- [Exercise description]: Please reproduce exactly the lines that begin the listing below, up to and including the line where "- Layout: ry" occurs.
Top of Data extract
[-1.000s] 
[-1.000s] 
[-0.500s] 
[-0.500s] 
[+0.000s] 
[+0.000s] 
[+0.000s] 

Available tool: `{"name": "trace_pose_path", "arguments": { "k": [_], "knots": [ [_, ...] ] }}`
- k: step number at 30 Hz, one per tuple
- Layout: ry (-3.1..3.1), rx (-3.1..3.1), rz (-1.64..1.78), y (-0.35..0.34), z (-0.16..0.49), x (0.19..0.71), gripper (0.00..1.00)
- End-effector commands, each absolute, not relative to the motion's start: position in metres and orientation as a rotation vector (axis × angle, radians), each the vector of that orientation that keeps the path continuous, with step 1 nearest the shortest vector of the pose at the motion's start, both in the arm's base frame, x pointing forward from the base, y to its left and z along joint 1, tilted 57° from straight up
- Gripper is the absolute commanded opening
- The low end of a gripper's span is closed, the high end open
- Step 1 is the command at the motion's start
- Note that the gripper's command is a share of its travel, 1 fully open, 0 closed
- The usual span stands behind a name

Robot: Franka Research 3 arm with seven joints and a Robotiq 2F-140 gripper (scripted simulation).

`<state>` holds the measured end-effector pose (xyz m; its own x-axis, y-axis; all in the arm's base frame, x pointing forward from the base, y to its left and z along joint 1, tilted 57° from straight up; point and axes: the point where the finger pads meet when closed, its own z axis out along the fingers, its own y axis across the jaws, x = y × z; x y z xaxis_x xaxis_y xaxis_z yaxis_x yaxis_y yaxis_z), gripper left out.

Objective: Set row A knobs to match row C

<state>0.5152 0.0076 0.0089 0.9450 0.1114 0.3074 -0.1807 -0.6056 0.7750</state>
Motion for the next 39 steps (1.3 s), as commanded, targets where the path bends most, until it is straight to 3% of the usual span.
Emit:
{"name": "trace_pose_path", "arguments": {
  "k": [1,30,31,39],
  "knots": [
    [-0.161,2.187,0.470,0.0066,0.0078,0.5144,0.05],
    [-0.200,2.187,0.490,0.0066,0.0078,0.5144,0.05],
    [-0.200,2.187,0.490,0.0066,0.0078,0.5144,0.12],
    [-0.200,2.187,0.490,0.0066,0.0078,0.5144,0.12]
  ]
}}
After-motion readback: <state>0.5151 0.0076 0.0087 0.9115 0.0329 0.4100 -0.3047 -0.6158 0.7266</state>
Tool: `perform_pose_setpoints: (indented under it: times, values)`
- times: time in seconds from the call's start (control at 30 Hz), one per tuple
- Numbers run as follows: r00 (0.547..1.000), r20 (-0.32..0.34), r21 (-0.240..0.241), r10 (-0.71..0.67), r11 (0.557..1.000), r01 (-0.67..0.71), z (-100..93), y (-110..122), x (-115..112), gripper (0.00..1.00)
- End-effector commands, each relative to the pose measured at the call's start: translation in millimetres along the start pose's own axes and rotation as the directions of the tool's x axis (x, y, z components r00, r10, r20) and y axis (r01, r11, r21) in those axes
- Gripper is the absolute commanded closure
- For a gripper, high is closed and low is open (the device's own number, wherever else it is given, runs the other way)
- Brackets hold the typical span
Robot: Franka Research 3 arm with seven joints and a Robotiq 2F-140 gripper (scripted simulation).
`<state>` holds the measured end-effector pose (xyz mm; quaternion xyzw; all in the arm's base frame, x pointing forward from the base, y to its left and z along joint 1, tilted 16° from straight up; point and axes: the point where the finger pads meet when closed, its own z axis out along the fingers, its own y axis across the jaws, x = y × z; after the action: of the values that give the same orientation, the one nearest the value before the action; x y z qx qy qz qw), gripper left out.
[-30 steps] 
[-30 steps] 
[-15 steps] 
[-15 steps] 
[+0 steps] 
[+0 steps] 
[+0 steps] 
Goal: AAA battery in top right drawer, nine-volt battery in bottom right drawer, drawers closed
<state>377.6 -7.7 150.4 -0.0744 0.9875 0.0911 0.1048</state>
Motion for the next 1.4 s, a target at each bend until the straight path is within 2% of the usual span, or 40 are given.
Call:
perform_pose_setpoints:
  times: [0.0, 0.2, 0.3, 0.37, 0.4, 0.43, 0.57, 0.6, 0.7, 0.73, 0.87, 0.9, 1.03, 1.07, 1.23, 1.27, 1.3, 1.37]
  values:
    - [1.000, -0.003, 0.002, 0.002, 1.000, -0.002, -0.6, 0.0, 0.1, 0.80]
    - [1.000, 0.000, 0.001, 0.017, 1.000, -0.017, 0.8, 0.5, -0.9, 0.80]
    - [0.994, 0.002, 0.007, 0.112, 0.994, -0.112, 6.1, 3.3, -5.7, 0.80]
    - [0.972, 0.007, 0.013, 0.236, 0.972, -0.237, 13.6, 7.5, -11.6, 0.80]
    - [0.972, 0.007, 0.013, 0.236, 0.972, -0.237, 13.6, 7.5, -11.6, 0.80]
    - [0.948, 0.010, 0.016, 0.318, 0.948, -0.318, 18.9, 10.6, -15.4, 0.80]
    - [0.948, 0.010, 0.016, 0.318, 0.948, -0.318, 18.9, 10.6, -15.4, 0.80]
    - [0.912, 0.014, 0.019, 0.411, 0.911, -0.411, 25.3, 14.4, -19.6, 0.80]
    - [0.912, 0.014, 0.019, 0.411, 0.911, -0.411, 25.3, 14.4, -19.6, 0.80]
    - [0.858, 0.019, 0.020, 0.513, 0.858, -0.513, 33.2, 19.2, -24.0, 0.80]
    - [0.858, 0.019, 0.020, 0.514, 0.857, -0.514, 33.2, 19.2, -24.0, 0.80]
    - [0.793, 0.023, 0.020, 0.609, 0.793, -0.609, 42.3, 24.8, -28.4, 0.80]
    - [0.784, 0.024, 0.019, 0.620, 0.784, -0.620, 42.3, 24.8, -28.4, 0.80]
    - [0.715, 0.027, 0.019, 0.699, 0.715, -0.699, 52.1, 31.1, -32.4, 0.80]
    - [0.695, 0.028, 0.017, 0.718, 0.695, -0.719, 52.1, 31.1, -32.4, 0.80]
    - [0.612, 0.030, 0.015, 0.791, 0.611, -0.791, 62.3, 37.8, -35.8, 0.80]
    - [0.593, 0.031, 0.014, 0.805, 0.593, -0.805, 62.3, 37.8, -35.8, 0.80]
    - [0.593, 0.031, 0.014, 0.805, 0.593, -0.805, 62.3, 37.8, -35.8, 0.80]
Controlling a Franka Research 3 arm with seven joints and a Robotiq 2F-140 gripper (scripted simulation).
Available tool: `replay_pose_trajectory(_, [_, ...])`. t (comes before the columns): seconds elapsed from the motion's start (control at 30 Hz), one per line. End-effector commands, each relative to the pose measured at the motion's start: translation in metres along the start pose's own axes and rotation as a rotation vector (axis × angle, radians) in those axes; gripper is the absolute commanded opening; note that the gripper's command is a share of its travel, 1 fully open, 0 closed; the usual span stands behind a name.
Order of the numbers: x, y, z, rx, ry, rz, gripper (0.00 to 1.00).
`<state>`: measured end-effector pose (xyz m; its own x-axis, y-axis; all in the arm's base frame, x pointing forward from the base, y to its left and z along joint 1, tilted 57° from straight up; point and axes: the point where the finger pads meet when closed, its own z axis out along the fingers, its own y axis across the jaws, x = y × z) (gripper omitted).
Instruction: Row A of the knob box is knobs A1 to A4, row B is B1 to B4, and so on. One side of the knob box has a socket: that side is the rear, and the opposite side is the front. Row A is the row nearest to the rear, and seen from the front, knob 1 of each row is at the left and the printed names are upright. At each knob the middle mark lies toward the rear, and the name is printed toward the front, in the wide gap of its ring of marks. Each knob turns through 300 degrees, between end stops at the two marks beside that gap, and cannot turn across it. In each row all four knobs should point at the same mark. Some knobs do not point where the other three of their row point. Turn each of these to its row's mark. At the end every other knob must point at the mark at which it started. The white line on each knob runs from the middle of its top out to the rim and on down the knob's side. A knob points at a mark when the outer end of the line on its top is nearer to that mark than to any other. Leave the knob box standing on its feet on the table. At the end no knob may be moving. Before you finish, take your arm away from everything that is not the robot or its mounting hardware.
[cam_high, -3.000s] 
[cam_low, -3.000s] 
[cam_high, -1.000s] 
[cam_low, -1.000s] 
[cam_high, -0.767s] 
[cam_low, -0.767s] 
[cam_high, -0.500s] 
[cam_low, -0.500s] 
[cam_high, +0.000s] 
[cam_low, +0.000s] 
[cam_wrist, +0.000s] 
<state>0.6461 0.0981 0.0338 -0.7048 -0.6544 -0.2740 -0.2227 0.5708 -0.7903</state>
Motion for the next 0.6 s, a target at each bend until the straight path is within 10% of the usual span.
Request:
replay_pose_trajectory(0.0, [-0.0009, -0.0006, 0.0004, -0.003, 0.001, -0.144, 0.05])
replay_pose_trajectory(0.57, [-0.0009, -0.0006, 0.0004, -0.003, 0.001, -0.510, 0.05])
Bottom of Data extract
- [Answer section]:
[-1.000s] 
[-1.000s] 
[-0.500s] 
[-0.500s] 
[+0.000s] 
[+0.000s] 
[+0.000s] 

Available tool: `{"name": "trace_pose_path", "arguments": { "k": [_], "knots": [ [_, ...] ] }}`
- k: step number at 30 Hz, one per tuple
- Layout: ry (-3.1..3.1), rx (-3.1..3.1), rz (-1.64..1.78), y (-0.35..0.34), z (-0.16..0.49), x (0.19..0.71), gripper (0.00..1.00)

This output is complete, and the exercise is done.